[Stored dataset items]
%%
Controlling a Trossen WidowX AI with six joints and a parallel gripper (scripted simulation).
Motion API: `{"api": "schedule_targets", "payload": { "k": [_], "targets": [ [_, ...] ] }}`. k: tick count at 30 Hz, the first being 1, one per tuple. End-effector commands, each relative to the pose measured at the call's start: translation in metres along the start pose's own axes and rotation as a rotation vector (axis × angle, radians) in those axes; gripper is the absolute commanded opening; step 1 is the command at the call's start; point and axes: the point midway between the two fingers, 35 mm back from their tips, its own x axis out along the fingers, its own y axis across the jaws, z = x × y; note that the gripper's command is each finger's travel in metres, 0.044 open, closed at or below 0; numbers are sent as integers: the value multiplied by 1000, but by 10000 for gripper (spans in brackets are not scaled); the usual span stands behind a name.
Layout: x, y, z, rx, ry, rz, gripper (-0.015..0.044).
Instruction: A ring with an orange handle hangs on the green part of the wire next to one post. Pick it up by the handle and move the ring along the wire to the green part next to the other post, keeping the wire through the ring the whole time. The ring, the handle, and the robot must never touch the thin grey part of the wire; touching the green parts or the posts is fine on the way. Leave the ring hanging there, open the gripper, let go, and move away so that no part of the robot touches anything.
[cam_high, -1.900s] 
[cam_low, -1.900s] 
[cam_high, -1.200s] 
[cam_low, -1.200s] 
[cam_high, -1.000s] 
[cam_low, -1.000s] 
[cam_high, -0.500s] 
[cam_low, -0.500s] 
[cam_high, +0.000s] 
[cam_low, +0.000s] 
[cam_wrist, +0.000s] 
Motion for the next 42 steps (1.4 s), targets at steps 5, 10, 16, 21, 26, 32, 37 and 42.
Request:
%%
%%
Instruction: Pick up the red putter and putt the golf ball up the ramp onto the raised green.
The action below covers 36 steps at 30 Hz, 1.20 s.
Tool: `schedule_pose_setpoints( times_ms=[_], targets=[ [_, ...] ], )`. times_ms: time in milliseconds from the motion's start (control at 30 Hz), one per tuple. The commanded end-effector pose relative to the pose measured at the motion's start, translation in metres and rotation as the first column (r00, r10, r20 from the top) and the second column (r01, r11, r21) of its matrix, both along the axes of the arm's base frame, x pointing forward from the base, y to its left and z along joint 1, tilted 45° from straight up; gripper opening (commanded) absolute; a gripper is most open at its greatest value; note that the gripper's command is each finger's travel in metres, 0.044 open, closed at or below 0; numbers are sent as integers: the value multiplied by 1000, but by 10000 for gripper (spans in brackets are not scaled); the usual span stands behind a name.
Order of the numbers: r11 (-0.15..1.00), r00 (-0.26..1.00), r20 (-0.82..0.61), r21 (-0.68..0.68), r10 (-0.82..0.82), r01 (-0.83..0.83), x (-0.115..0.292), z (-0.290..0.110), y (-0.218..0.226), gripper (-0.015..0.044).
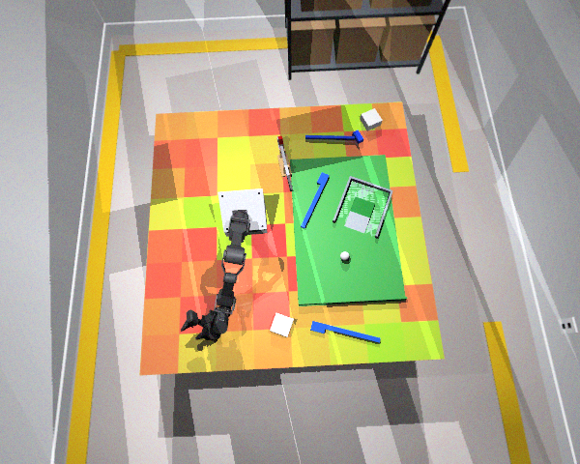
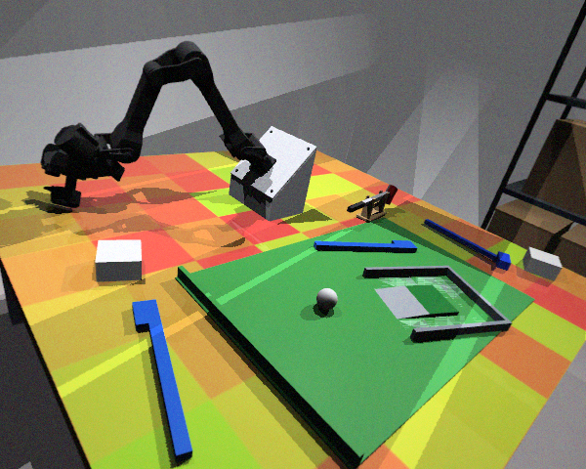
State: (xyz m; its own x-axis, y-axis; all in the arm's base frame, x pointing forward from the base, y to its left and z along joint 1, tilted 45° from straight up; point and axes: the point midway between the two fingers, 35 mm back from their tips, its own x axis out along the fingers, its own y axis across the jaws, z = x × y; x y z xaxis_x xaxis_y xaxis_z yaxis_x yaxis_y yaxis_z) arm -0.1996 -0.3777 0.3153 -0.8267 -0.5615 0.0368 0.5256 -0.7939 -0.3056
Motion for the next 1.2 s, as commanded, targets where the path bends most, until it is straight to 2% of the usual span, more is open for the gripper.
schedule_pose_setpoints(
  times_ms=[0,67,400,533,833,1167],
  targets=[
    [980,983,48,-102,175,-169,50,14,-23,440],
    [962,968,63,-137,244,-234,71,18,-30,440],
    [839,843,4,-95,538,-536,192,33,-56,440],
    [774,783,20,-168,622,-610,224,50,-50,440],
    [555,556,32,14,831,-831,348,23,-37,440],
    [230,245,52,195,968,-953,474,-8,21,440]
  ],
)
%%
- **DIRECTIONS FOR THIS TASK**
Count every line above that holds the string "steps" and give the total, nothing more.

- **ANSWER BELOW**
2